Task goal
Check every line of the material below, and show those that contain "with".

====

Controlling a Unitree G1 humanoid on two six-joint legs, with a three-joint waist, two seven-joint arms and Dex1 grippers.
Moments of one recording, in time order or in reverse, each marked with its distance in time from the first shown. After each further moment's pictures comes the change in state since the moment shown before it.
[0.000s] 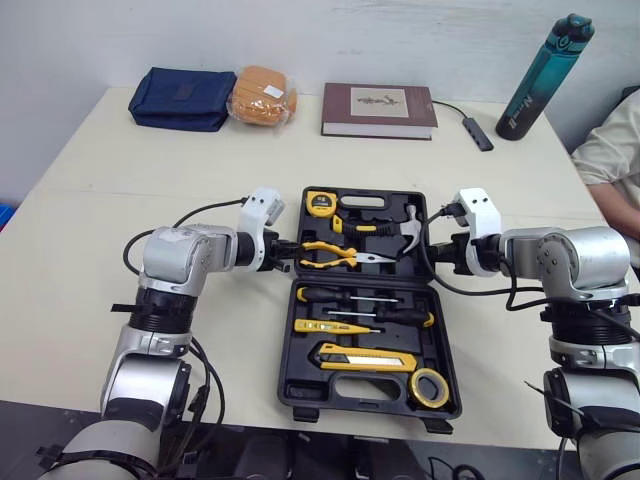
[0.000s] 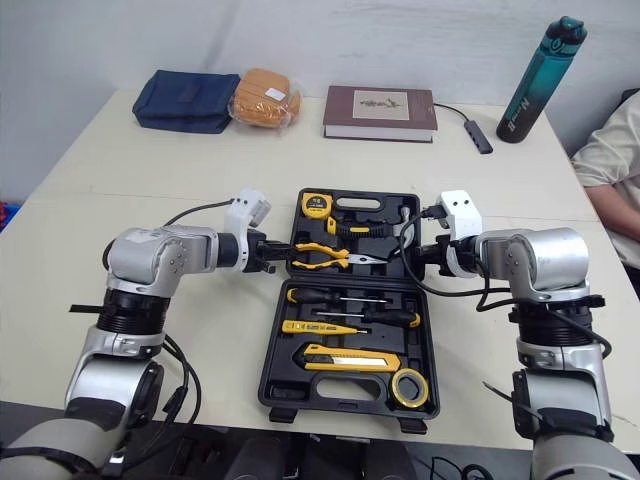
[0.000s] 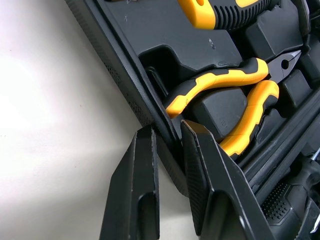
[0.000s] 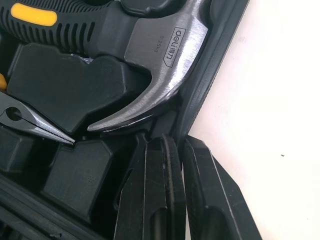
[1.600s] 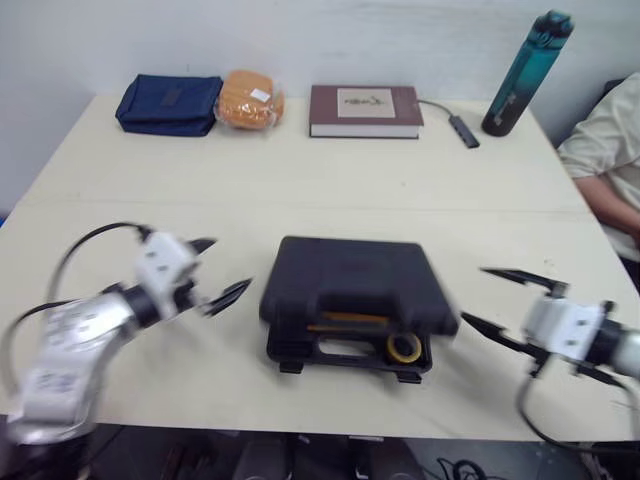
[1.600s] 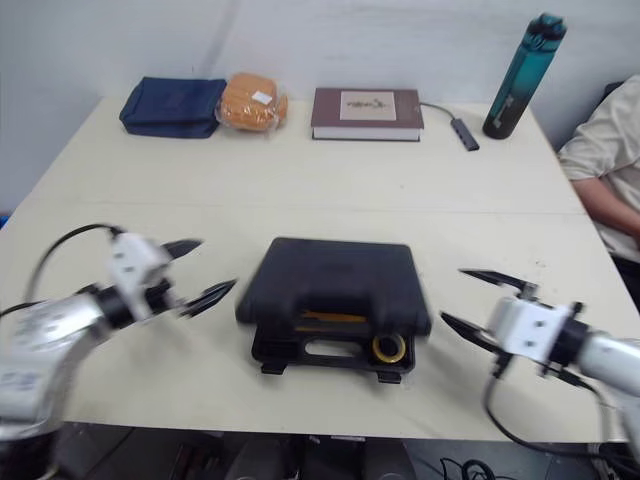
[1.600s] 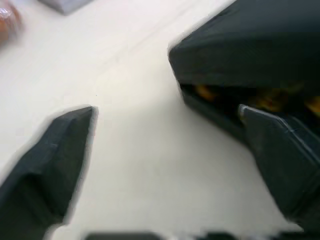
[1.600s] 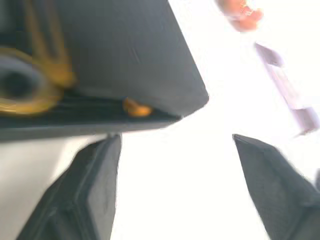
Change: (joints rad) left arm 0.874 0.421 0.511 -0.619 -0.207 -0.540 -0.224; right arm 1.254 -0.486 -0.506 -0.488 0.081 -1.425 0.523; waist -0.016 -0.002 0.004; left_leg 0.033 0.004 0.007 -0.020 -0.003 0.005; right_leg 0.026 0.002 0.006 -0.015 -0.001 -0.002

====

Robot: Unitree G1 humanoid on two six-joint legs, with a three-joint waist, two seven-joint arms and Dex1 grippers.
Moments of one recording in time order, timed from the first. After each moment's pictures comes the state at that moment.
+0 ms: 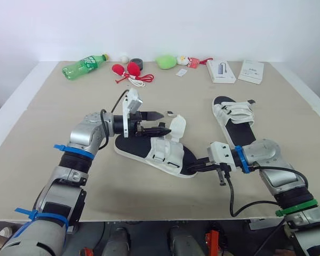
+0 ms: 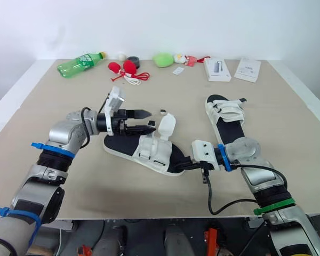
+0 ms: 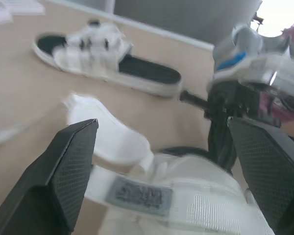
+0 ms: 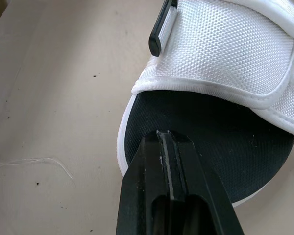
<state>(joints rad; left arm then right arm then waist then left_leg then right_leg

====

Reply
Controlling a Unitree G1 humanoid on two six-joint legs, with a three-joint waist, two seven-joint arms and Dex1 grippers.
Moments of one recording, in time order or in reverse, each marked with its distance in time from the first shown. After each further moment's pictures comes the change in state since the moment shown before it.
Robot: Unitree G1 humanoid on two six-joint legs, with a three-joint waist, two seven-joint arms and Dex1 grippers.

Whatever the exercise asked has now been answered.